Economists are monitoring the U.S. recovery closely to see how well the economy can endure the debt troubles that threaten to slow Europe's growth. The above-trend first-quarter U.S. growth suggests a solid base of support.

The numbers are slightly shy of hopes, but they show that the U.S. economy is in recovery, said Subodh Kumar, chief investment strategist at Subodh Kumar & Associates in Toronto.

Separately, new applications for state jobless benefits dropped to 460,000 last week from 474,000 in the prior week, the Labor Department said, pointing to a gradual labor market recovery.

U.S. stocks were higher at the open, while Treasury debt prices were down sharply in early trade. The U.S. dollar fell versus the euro.


Output in the first three months of the year was revised down as business spending rose at only a 3.1 percent rate instead of the 4.1 percent initially reported last month. Spending grew at a 5.3 percent pace in the fourth quarter.

Business spending on software and equipment increased at a 12.7 percent rate rather than the 13.4 percent rate reported last month.

State and local government spending contracted at a 3.9 percent rate, the largest decline since the second quarter of 1981. However, consumer spending, which is key to the economy's recovery, held up well.

Consumer spending increased at a 3.5 percent rate, rather than the 3.6 percent rate reported last month. Although it was revised down slightly, it was still more than double the 1.6 percent pace in the fourth quarter and the largest advance since the first quarter of 2007.

Consumer spending, which normally accounts for 70 percent of U.S. economic activity, added 2.42 percentage points to GDP last quarter, the largest contribution since the first quarter of 2007.

Real final sales to domestic purchasers, considered a better measure of domestic demand, rose at a 2.0 percent rate. Sales were previously estimated to have increased at a 2.2 percent rate following a 1.4 percent rise in the fourth quarter.

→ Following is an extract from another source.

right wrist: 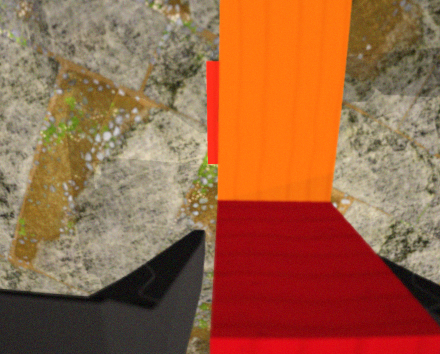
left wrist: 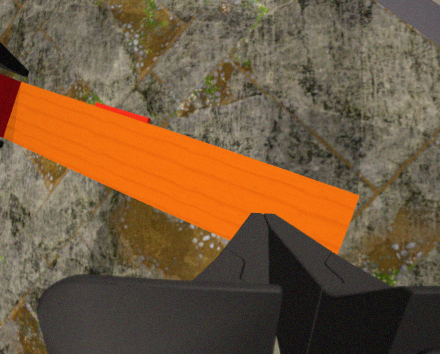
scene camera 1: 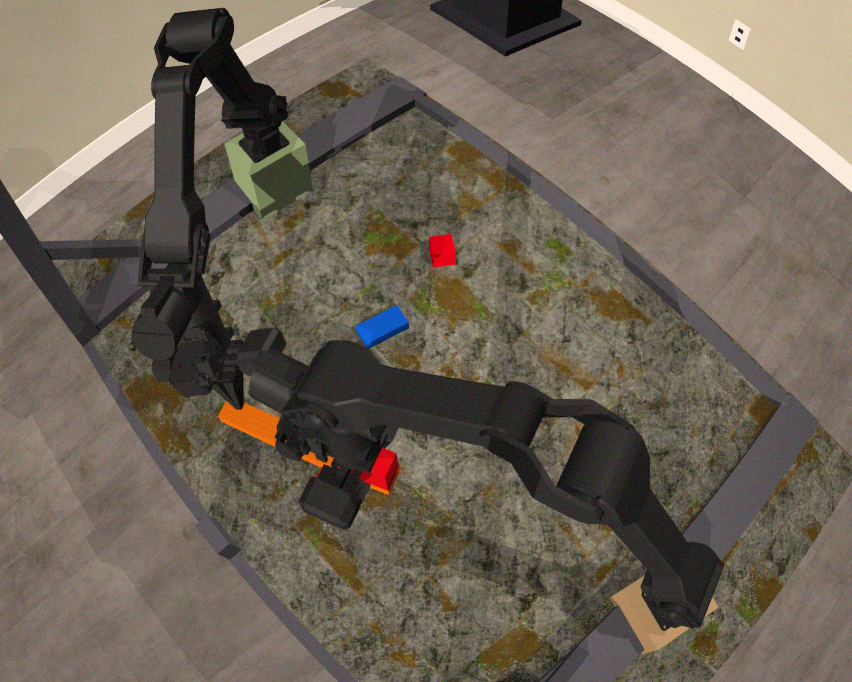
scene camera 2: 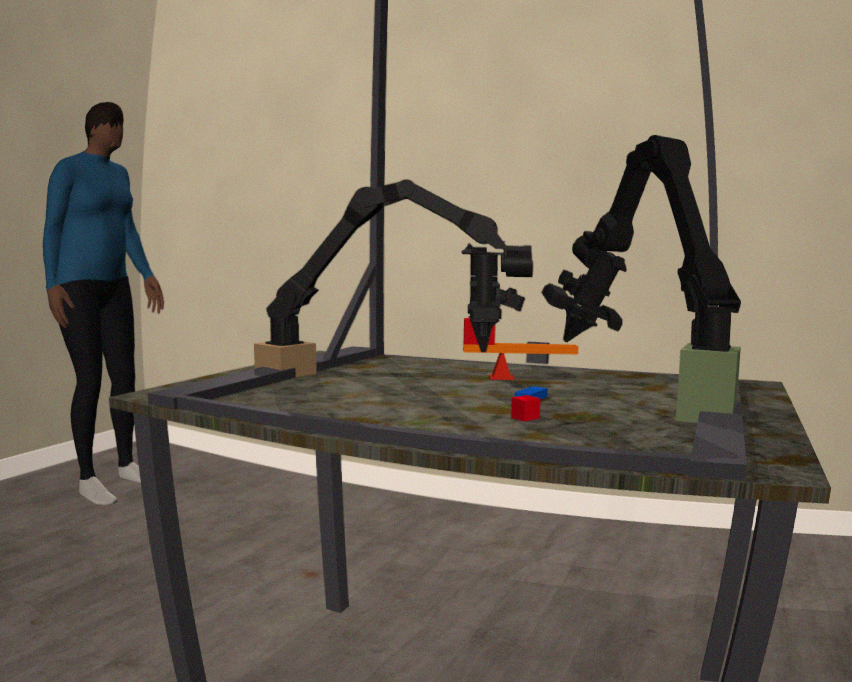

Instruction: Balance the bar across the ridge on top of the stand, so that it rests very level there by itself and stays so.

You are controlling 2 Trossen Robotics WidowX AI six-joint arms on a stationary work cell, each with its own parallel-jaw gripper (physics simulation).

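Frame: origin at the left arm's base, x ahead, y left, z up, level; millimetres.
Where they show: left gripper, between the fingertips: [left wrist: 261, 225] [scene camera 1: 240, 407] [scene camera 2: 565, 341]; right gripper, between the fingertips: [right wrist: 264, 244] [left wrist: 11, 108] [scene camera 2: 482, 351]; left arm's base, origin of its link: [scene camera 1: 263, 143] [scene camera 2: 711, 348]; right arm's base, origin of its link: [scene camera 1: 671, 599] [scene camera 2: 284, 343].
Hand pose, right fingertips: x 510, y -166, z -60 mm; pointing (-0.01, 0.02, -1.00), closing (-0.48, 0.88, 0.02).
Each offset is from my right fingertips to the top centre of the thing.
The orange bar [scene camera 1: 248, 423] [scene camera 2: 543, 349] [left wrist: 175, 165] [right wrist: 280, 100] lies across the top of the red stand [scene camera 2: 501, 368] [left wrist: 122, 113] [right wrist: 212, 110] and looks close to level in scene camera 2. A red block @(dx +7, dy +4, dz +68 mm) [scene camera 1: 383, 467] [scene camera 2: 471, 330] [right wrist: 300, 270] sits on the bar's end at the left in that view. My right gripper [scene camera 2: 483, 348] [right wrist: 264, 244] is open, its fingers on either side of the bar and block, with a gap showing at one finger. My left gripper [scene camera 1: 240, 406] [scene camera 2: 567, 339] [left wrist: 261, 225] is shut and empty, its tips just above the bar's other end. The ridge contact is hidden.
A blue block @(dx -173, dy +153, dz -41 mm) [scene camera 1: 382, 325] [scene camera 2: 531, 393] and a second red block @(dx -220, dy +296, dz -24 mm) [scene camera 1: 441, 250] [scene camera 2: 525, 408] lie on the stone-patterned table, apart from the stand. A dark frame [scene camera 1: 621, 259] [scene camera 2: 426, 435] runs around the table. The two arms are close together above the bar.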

Recovery from the longest and deepest recession since the Great Depression had so far been largely driven by the manufacturing sector as businesses replenished their warehouses to meet strengthening demand. Consumers, however, are now participating as the labor market begins to firm.

The GDP report also showed after tax corporate profits rose 2.1 percent in the first quarter after increasing 6.5 percent in the final three months of 2009. The slowdown in profit growth could dampen hopes of an acceleration in the labor market's improvement.

In the first quarter, the rebuilding of stocks by businesses to meet firming demand gathered momentum. Business inventories rose $33.9 billion rather than the $31.1 billion reported last month. It was the first increase since the first quarter of 2008.

That contributed 1.65 percentage points to overall economic output during the quarter.

Excluding inventories, the economy expanded at a 1.4 percent pace, instead of the previously estimated 1.6 percent rate.

In addition to the weak state and local government spending, a downturn in construction was also a drag on growth in the first quarter. New home construction fell at a 10.7 percent rate, after expanding for two straight quarters.

Spending on structures dropped at a 15.3 percent rate instead of the 14 percent reported last month. While the slowdown in export growth was not as sharp as initially estimated last month, it was overshadowed by a rise in imports.

That left a trade deficit, which subtracted 0.66 percentage points from first-quarter economic growth.